- [Input data]
+++

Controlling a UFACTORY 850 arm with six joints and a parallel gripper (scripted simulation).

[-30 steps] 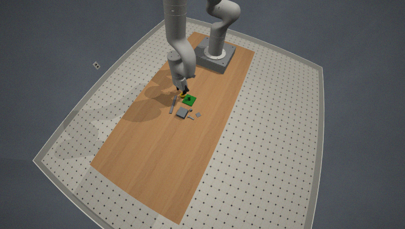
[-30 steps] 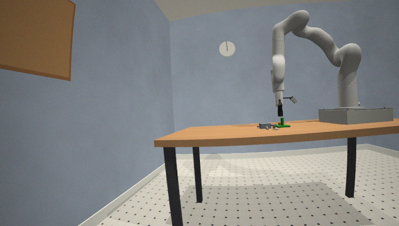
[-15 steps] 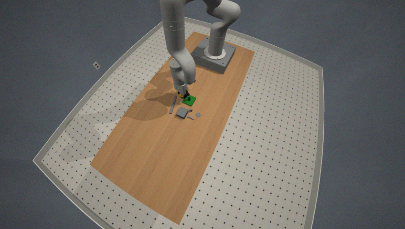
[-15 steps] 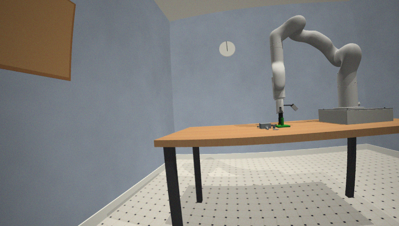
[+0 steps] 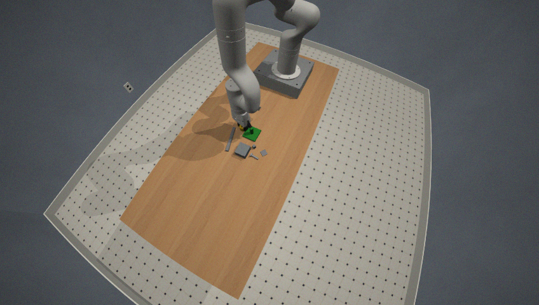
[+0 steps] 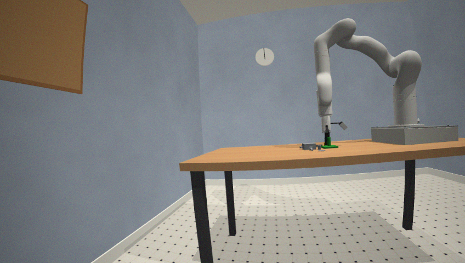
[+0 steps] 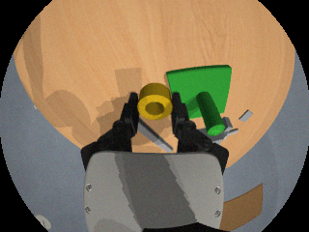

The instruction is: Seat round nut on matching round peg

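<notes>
Right now the long grey bar is 10 cm ahead of my hand, 1 cm to the right of it and 3 cm below it. From my hand the other things lie so: grey block 12 cm ahead, 9 cm to the left, 2 cm below; then small grey bolt 11 cm ahead, 15 cm to the left, 2 cm below; then small grey plate 6 cm ahead, 19 cm to the left, 3 cm below.
</notes>
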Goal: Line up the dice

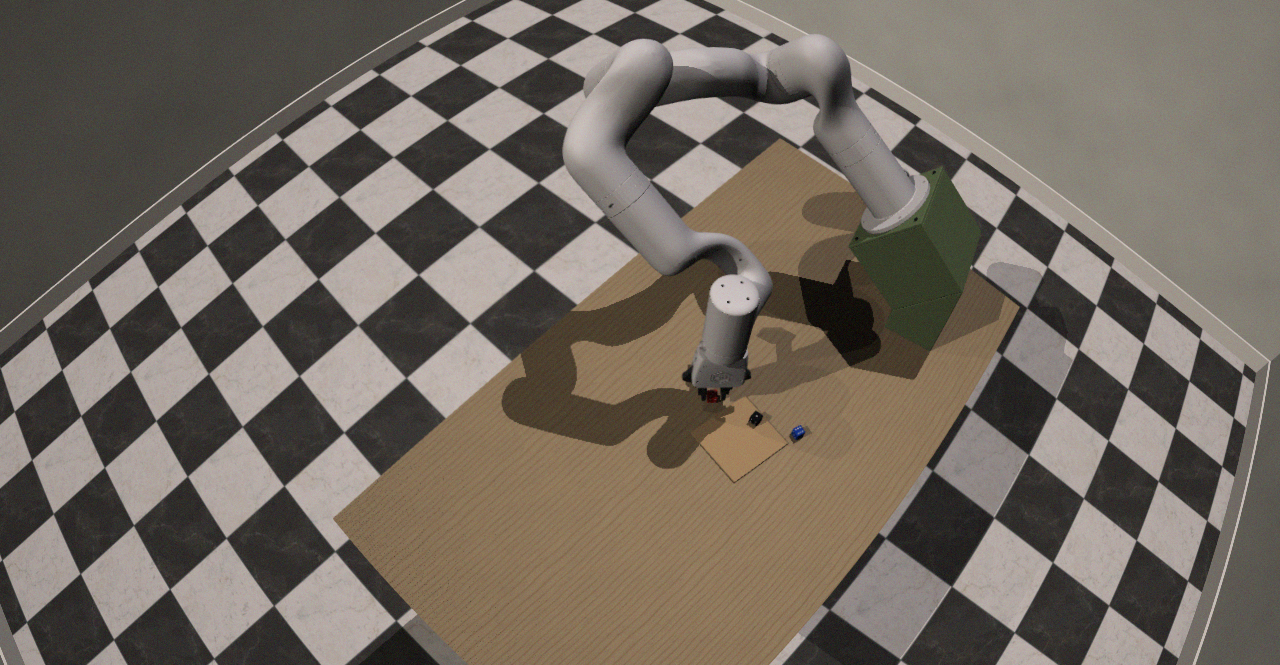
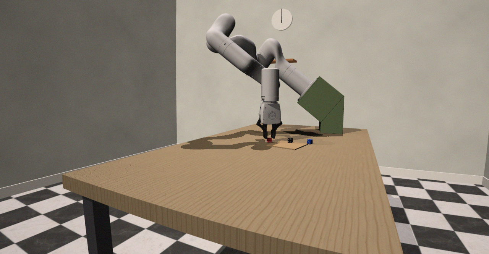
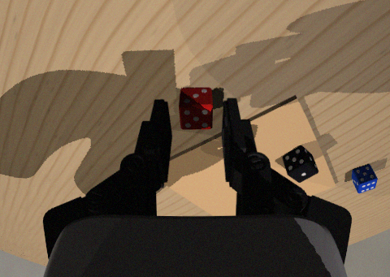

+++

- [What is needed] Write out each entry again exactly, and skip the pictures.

- [Answer box]
Controlling a UFACTORY 850 arm with six joints and a parallel gripper (scripted simulation).

[-30 steps] 
[-30 steps] 
[-15 steps] 
[-15 steps] 
[+0 steps] 
[+0 steps] 
[+0 steps] 

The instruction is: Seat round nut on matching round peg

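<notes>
Right now the long grey bar is 10 cm ahead of my hand, 1 cm to the right of it and 3 cm below it. From my hand the other things lie so: grey block 12 cm ahead, 9 cm to the left, 2 cm below; then small grey bolt 11 cm ahead, 15 cm to the left, 2 cm below; then small grey plate 6 cm ahead, 19 cm to the left, 3 cm below.
</notes>
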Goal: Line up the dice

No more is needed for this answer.